Hello everyone,

 

As many of you know, I have Cystic Fibrosis and rely on a genetic protein modulator called Trikafta, which is critical for managing the disease. For those who benefit from Trikafta, missing doses can lead to a rapid and severe decline, as the symptoms of CF can quickly return.

 

My insurance has consistently covered Trikafta, though they require prior authorization (PA). Once my doctor’s office submits the PA documents, the medication is typically approved.

 

The PA process usually works like this: the doctor’s office requests that insurance covers a specific medication. The insurance company, seeing that it’s costly, asks a few questions to confirm it’s necessary and that there are no cheaper alternatives. The doctor’s office then answers each question, thoroughly advocating for the need for the medication. In urgent cases, clinics can speed up this process with a verbal PA request, where they call the insurance company to explain the situation in real time.

 

Unfortunately, there seems to be a debate among CF providers and in the community about whether running out of Trikafta qualifies as an emergency and whether it warrants the extra time to make a verbal authorization request.

 

Let me tell you—it is urgent.
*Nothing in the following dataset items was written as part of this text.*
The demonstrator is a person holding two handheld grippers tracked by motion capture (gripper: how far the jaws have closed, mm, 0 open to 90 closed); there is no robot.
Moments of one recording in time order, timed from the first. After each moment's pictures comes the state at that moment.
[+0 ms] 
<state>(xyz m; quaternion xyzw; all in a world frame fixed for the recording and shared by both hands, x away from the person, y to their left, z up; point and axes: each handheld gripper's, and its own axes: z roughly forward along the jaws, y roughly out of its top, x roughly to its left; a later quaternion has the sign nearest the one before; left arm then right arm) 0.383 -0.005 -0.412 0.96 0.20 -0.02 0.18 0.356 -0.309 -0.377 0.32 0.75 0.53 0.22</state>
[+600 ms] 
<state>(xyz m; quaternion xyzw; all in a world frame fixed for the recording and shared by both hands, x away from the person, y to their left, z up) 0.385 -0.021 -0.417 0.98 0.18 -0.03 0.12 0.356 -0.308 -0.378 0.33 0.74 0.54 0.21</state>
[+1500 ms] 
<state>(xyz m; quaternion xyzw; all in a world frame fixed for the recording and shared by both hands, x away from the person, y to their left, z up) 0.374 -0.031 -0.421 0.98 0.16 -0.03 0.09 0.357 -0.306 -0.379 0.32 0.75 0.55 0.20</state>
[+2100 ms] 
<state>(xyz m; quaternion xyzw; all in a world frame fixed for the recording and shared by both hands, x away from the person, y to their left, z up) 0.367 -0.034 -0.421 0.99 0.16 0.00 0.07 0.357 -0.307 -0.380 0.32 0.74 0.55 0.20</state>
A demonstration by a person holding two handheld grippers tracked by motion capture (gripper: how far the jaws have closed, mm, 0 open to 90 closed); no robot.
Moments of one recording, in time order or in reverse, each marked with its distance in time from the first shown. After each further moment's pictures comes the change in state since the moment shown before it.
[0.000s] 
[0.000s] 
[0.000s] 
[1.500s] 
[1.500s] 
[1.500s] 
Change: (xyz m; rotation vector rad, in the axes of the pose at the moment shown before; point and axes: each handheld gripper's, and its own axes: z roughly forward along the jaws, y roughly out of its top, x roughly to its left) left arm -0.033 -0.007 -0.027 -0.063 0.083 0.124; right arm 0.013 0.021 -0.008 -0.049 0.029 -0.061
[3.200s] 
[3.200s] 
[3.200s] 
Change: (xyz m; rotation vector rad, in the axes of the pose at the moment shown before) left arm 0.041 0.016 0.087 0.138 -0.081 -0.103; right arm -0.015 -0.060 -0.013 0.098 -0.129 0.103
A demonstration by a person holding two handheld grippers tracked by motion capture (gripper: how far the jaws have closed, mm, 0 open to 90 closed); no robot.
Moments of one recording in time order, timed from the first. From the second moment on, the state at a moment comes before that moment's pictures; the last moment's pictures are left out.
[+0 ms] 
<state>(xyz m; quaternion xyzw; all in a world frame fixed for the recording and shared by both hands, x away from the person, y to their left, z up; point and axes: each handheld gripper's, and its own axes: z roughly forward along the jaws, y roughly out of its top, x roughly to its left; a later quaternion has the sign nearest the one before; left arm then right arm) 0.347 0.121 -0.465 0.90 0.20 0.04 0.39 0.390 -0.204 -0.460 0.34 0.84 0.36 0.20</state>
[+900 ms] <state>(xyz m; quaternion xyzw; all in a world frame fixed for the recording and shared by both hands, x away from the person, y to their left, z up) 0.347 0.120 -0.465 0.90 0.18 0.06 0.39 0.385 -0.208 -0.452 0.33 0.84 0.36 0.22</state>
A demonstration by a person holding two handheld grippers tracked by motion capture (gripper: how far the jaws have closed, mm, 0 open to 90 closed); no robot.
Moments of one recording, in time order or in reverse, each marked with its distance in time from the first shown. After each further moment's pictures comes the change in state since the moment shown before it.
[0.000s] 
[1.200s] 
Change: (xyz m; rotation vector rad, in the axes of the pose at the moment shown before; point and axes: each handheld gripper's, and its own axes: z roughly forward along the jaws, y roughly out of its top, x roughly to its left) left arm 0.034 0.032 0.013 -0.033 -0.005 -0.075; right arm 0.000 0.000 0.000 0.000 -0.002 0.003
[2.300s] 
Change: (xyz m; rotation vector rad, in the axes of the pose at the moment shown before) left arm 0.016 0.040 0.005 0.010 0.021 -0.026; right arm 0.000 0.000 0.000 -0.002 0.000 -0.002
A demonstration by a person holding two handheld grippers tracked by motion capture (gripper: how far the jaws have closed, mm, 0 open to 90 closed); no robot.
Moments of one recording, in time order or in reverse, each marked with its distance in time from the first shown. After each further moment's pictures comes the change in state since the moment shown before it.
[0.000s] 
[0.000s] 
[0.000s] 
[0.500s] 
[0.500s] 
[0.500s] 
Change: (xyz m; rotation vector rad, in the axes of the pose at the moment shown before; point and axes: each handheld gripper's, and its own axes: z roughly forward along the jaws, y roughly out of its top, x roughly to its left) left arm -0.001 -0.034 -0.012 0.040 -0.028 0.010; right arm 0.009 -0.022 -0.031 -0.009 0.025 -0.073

When you’re down to just a couple of days’ supply and still waiting on approval, you want your providers to call and advocate on your behalf. Verbal PAs don’t just speed things up; they provide much-needed clarity.

 

Recently, I experienced the consequences of delays firsthand. I informed my clinic two months before my supply ran out, but missteps slowed down the process. The form was initially submitted to the wrong pharmacy, then resubmitted with missing information, resulting in a denial. This happened multiple times, and as I watched my supply dwindle to zero, I begged the clinic to do a verbal PA. I was assured it wasn’t necessary and promised someone would handle it. When my doctor finally called, they opted not to pursue a verbal PA because insurance said it wasn’t “required”—despite the fact it could still be done to ensure I wouldn’t go without the medication.

 

Going without Trikafta was frightening. Add to that the ongoing COVID-19 pandemic, plus a young child who often brings home illnesses from preschool, and it was a stressful experience. I ended up going a week without Trikafta and, unfortunately, fell ill. My child and I both developed pneumonia. Despite negative tests for COVID-19 and other common viruses, we were left battling something. I had to go through it with my body in its old CF state, a situation that could have been avoided with more proactive advocacy.

 

To address situations like this, I believe CF centers should be required to initiate a verbal PA when a patient has three days of Trikafta left without approval or certainty of coverage. I urge the CF Foundation to make this a mandatory policy for all accredited centers caring for CF patients.

 

Thank you for reading and for supporting CF patients’ right to access the treatments we need.